Today’s United Nations report on how to raise $100 billion a year to tackle climate change in poor countries relies too heavily on hopes that the market will help the world’s poorest people cope with global warming and get the clean energy they need, campaigners warned today.
However there was a broad welcome for the proposals by the UN High-Level Advisory Group on Climate Change Financing that there should be increased taxes on carbon emissions and air and sea transport to raise 100 billion dollars a year to combat climate change.
The group, led by the Prime Ministers of Norway and Ethiopia, also proposed a tax on international financial transactions for a fund to help poorer nations counter the impact of the warming planet.
The proposals will be sent to all governments and will get a first international airing at the next UN climate conference in Cancun, Mexico starting at the end of the month.
The report "contains financing options that are both financially feasible and politically viable," said the UN Secretary-General, Ban Ki-moon. "This is not about charity. It is about doing the right thing for those who are suffering most from a crisis that they did least to cause."
Christian Aid praised the suggestions by the top UN panel that governments should tax the aviation and shipping industries as one way of raising the money needed – and urged governments to back other such innovative sources of public funds.
"So far, market responses to climate change have failed to meet the needs of the poorest people in developing countries, who are least responsible but worst affected by climate change," said Sol Oyuela, Christian Aid’s Senior Adviser on Climate Change and Poverty.
"So it’s important that governments play a key role in funding and regulating climate action. Especially today, when many governments don’t have ambitious climate policies, it is crucial that most, if not all, the $100 billion comes from new sources of public funding, such as taxes on planes, ships and financial transactions.

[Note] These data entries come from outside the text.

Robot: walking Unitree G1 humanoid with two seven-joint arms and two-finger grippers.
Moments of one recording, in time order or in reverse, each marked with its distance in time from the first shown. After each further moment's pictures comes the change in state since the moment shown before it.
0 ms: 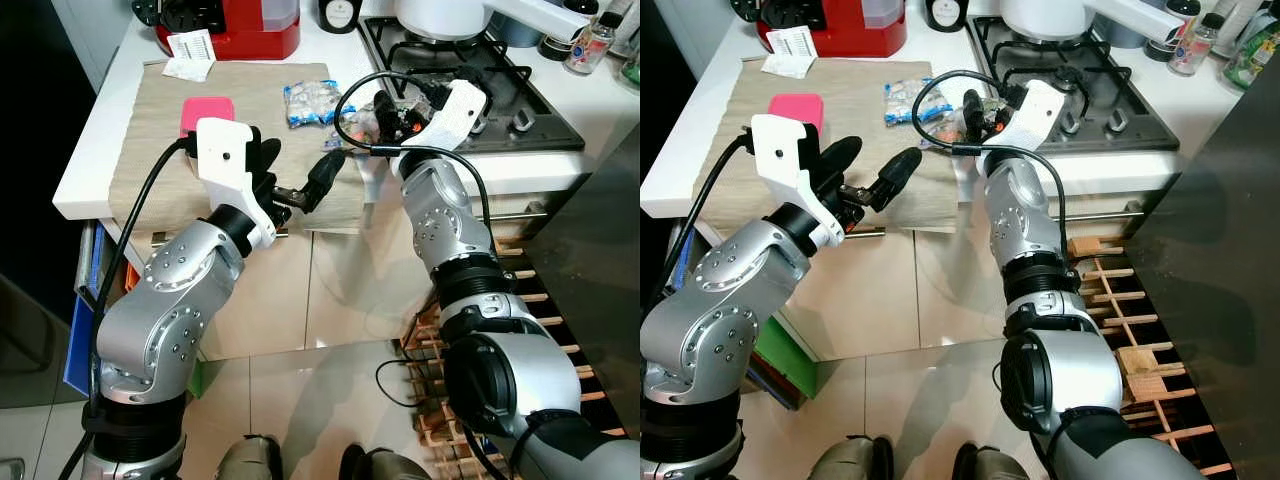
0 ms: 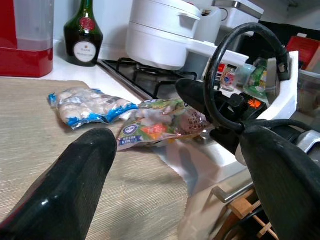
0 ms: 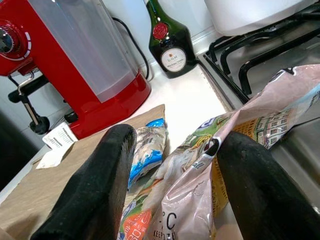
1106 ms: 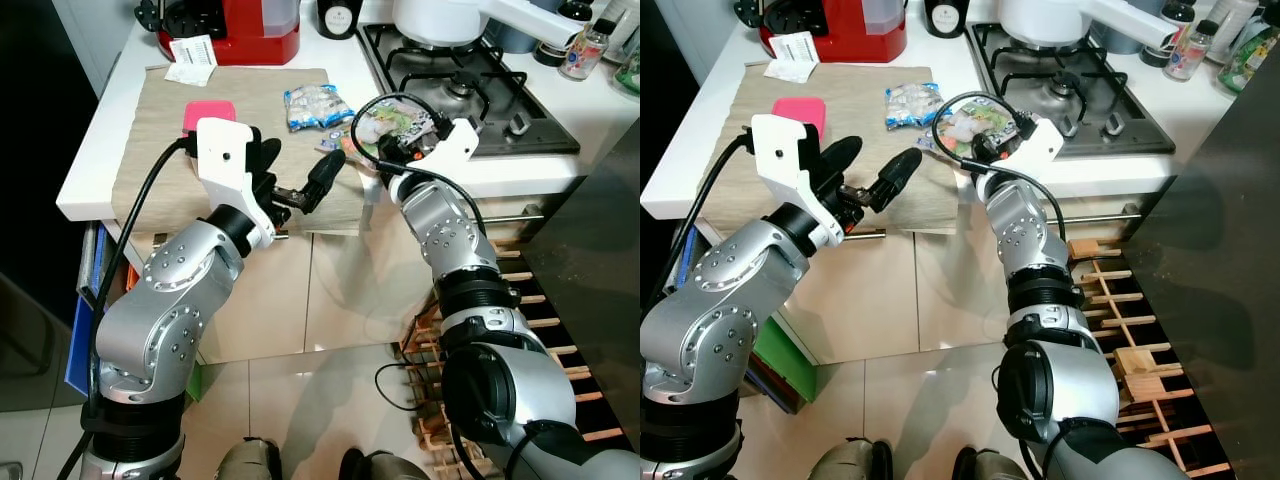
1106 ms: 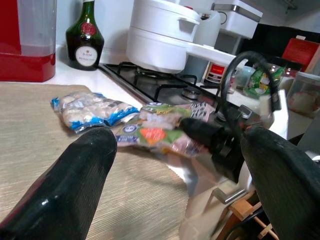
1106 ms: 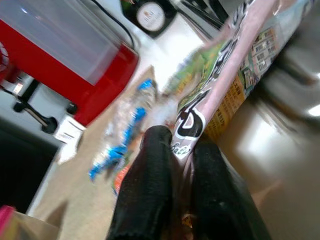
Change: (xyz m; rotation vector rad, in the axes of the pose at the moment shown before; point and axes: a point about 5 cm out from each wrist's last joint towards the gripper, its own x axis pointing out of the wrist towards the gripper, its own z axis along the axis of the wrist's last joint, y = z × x) left arm 0.000 0.001 -0.001 0.002 0.005 -0.001; right arm -0.009 -0.014 -0.017 0.322 0.146 -0.071
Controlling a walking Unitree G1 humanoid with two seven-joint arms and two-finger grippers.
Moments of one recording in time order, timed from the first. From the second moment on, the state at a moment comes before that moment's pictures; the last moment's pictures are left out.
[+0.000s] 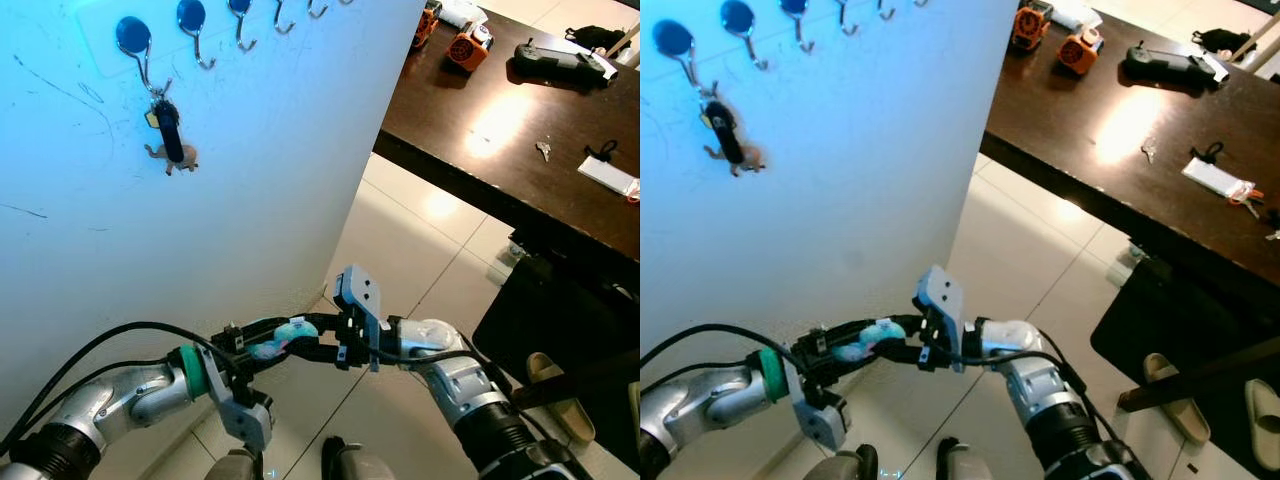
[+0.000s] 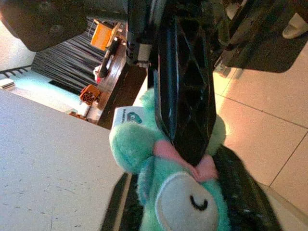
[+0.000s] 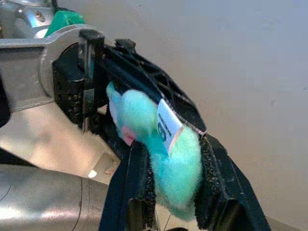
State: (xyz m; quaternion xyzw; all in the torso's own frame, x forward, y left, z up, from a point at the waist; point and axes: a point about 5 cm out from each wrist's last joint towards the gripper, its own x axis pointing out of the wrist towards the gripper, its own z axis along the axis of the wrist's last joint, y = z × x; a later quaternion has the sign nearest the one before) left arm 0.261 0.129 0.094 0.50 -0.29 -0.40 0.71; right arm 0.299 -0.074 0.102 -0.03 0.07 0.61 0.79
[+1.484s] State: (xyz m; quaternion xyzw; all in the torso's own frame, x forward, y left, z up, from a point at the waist) left arm 0.266 0.130 0.062 0.42 -0.15 -0.30 0.85; right arm 0.277 -0.108 0.223 -0.07 -0.23 0.41 0.88
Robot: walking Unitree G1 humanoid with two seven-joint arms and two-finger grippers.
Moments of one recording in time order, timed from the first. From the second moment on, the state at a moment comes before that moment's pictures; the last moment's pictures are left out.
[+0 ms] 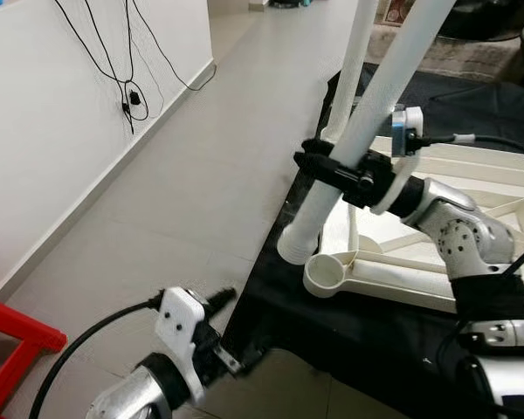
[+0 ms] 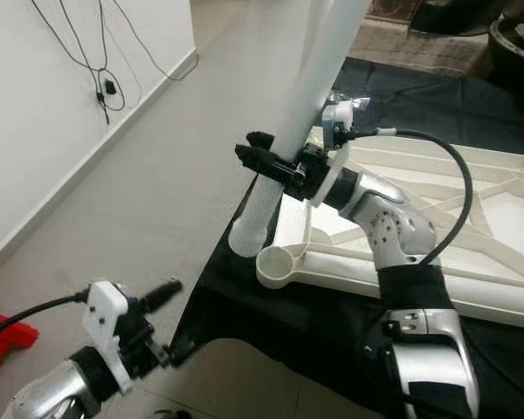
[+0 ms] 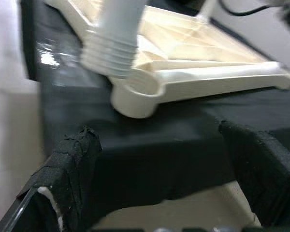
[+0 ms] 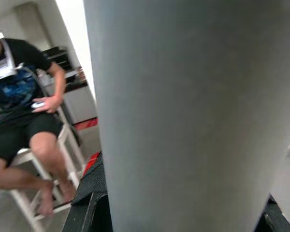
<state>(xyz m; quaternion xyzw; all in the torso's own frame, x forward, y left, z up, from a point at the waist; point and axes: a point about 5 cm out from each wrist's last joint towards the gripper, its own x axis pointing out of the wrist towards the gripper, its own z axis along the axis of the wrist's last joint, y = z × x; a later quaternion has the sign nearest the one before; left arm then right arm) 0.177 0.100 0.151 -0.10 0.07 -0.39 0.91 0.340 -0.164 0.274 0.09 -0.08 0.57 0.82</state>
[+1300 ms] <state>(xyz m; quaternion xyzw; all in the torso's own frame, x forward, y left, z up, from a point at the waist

It’s time for governments to use their financial imaginations."
Christian Aid believes that this is not just a question of who is most able to protect the most vulnerable families, who lack spending power – it is also a matter of justice. It is rich countries that are overwhelmingly responsible for climate change and so it is their governments which should now take responsibility for coming up with the $100 billion.
Ms Oyuela added: "We know that the financial crisis has put huge pressure on public funds around the world difficult but the effects of climate change are so devastating for poor countries – we are talking about worsening poverty, hunger, conflict and disease – that we cannot ignore their desperate need."
In the UK, Christian Aid believes that there is no excuse for government inaction on climate finance now that the Advisory Group has published its report. If the coalition is committed to tackling climate change and global poverty, then it should take the lead with other rich countries to ensure that the $100 billion comes from innovative sources of public funds. It should also start actually raising the money.
Ms Oyuela added: "We would also like to see the UK government give serious backing to the Advisory Group’s suggestion for a tax on aviation and shipping. Such a tax would have a double benefit: it would put downward pressure on emissions from planes and ships while also raising some of the billions which people living in poverty urgently need.
"Christian Aid has one other message for the UK government: every penny of the money that we contribute towards the $100 billion should be clearly additional to the funds we already spend on international development.
"Climate funding is a matter of justice, not charity. The men, women and children who currently benefit from UK aid spending should not be forced to pay our contribution towards global climate funds, which is what will happen if ministers raid the aid budget to pay for climate change."
David Hillman, spokesperson for the Robin Hood Tax campaign, said: “The UN Advisory Group now agrees with both the IMF and EC that financial sector taxes can generate billions in new and additional revenue to help us meet our global challenges.
“It is another call to arms that banks can and should give something back to the global community. The UN could be more ambitious – banks can easily afford the US$100 billion set out in the report and much more besides. It would clean up their image and help developing countries cope with the worst effects of climate change.”